Genetic Studies of Cognition and AD Risk
Genome-wide association studies of late-onset Alzheimer's disease (LOAD) have identified many risk variants. The lab has assessed the association of the top nine GWAS variants and the apolipoprotein ε4 (APOE ε4) allele with memory, as well as progression to mild cognitive impairment (MCI) or LOAD (MCI/LOAD).
For this study over 2,000 older Caucasians, cognitively normal at baseline and longitudinally, were evaluated at Mayo Clinic's campus in Rochester, Minnesota, and Mayo Clinic, Jacksonville, Florida. They were assessed for associations of genetic variants with memory decline using linear mixed models and for incident MCI/LOAD with Cox proportional hazards models.

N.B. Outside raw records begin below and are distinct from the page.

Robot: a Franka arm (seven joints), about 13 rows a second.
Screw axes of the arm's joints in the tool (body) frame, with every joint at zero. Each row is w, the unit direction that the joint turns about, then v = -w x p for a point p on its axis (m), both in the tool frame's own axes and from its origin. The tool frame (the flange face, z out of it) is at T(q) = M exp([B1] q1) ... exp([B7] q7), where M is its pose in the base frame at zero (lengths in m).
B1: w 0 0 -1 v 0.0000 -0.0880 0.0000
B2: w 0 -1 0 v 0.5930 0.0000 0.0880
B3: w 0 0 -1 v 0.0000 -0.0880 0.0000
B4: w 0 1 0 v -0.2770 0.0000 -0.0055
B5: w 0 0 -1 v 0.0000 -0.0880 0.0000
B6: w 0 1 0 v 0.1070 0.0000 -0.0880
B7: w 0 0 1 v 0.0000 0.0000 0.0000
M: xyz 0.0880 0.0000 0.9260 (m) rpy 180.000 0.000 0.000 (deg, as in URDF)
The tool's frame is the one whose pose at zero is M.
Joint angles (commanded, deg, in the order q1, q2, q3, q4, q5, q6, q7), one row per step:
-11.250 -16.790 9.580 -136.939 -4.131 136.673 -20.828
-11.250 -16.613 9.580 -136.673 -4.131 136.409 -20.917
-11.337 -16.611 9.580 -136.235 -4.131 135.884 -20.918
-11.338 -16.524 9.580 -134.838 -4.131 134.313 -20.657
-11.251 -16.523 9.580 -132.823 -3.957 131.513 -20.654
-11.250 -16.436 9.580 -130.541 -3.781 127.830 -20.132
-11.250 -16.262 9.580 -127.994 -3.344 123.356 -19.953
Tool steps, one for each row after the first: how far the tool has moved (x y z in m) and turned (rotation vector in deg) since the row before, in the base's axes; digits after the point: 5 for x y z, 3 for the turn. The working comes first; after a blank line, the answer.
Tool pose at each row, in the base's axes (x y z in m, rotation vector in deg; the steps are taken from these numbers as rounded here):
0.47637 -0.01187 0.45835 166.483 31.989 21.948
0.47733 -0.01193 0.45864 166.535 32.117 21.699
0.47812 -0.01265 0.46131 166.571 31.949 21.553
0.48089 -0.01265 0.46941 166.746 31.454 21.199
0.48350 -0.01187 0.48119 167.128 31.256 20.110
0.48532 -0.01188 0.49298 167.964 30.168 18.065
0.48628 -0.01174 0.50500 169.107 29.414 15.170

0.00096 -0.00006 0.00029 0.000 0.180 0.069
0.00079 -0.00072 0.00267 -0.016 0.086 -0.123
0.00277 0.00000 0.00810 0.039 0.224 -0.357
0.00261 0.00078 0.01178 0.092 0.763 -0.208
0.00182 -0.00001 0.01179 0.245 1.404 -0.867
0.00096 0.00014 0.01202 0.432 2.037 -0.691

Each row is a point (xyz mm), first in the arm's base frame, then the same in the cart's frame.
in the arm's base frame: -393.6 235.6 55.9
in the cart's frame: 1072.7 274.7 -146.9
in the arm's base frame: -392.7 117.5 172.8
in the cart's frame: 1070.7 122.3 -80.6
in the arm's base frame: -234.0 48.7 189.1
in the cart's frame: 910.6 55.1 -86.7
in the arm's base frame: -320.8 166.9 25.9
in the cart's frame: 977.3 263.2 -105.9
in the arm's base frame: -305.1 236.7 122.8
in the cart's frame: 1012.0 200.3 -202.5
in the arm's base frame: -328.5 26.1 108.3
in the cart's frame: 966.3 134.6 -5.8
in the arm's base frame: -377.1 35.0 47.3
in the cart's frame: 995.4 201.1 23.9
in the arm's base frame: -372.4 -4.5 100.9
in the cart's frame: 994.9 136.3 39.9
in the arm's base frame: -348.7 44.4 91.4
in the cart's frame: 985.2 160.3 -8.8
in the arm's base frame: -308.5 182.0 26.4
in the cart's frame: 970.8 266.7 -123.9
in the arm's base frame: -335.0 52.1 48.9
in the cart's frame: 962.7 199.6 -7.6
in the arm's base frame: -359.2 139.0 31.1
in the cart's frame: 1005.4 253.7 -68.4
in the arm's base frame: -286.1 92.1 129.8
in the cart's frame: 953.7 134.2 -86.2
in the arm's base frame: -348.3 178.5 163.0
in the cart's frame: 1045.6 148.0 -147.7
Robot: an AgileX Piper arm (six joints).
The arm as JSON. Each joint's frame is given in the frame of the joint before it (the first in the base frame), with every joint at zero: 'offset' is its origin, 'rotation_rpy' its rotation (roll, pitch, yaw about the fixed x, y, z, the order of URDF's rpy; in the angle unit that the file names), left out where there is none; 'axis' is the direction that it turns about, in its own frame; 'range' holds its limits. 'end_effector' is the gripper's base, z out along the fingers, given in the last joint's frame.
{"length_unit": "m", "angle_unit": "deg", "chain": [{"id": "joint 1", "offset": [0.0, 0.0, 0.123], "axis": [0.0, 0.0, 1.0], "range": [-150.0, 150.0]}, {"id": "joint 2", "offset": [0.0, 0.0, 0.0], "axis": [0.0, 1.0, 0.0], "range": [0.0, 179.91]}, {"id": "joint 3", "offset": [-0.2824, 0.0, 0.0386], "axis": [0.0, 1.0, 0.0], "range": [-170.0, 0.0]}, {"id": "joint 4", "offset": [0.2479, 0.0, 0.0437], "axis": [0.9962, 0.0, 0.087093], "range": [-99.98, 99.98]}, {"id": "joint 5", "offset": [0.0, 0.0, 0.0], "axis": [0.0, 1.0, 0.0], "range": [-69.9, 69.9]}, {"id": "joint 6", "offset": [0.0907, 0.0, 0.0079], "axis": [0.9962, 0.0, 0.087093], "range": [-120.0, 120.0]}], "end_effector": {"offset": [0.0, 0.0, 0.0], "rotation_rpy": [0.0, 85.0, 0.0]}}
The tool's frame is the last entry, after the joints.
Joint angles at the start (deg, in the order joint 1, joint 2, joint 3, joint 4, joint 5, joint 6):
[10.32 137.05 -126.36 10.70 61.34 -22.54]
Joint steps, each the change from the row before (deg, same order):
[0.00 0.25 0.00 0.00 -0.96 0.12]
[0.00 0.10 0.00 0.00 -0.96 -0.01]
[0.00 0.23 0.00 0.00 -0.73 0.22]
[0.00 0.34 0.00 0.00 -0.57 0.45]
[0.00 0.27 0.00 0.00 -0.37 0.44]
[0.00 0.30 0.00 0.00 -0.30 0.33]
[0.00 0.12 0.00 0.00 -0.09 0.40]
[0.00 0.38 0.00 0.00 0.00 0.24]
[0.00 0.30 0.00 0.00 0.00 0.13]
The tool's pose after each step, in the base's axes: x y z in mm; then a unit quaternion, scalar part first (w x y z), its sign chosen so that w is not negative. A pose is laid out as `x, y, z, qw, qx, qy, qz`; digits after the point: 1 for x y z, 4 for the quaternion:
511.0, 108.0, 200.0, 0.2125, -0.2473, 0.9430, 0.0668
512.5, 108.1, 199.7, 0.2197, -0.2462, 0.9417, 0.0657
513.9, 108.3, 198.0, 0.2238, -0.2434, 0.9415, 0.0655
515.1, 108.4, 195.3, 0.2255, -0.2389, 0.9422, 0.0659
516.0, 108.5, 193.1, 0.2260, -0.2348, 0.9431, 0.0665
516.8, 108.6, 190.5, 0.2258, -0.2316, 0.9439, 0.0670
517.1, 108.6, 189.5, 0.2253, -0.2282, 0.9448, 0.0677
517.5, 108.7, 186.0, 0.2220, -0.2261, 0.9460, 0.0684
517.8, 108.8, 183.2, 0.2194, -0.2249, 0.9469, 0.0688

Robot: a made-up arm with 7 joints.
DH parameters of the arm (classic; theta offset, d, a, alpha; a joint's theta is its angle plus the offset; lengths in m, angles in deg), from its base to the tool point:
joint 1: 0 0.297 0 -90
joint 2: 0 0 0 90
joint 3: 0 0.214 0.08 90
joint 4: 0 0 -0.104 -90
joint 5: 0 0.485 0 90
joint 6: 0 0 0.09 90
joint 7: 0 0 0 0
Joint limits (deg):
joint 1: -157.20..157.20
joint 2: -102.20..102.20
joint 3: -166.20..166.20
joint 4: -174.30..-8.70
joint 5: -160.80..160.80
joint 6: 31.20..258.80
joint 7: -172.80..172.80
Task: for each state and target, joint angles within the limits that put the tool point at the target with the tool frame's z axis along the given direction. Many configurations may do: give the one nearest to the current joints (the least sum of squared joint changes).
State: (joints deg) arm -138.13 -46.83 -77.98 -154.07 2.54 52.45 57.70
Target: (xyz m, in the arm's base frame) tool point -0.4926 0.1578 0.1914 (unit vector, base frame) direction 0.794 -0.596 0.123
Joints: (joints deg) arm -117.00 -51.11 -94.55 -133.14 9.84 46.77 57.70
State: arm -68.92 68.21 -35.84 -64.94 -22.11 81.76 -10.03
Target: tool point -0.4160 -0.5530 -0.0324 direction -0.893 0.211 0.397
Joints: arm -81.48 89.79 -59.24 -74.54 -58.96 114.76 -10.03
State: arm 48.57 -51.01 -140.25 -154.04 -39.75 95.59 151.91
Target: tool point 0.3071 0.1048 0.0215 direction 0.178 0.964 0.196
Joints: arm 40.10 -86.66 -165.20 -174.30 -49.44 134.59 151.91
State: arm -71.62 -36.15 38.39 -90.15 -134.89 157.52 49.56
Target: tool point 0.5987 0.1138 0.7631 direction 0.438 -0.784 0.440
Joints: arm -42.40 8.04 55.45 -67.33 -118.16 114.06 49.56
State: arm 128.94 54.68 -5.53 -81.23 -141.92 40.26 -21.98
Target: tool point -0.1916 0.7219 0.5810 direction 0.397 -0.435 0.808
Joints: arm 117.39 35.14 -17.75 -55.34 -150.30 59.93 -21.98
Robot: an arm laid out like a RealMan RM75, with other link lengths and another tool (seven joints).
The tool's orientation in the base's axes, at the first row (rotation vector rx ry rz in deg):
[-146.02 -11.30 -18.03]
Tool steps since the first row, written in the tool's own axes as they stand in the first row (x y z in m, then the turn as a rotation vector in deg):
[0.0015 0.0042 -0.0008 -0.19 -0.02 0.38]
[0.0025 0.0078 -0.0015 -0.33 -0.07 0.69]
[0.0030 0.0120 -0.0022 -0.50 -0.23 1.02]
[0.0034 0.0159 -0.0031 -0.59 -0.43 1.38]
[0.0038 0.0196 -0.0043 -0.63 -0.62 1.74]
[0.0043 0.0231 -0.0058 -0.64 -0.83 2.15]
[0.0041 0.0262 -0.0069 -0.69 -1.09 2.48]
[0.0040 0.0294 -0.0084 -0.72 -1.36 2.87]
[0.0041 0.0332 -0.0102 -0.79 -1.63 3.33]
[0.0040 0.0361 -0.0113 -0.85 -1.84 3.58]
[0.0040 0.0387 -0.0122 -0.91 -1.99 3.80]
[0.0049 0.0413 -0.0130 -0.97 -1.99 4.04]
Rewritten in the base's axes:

Each variant was tested both individually and collectively using a single weighted risk score. The findings showed:
- APOE ε4 was significantly associated with worse memory at baseline and an increased rate of five-year decline, with highly significant overall effect on memory
- The CLU-locus risk allele rs11136000-G was associated with worse memory at baseline, but not with increased rate of decline
- The CLU allele was also associated with incident MCI/LOAD in sensitivity analysis
- The MS4A6A-locus risk allele rs610932-C was associated with increased incident MCI/LOAD in primary analysis and had suggestive association with lower baseline memory
- The PICALM-locus risk allele rs3851179-G had significant HR in both primary and sensitivity analysis, but with a protective estimate
Further, risk scores excluding APOE were not significant, whereas APOE-inclusive risk scores were associated with worse memory and incident MCI/LOAD.
The lab is now analyzing the effect on memory decline in a similar fashion. This includes MCI and AD of variants at an additional 11 novel AD risk loci that were recently identified by the International Genomics of Alzheimer's Project consortium via meta-analysis of the largest LOAD genome-wide association studies.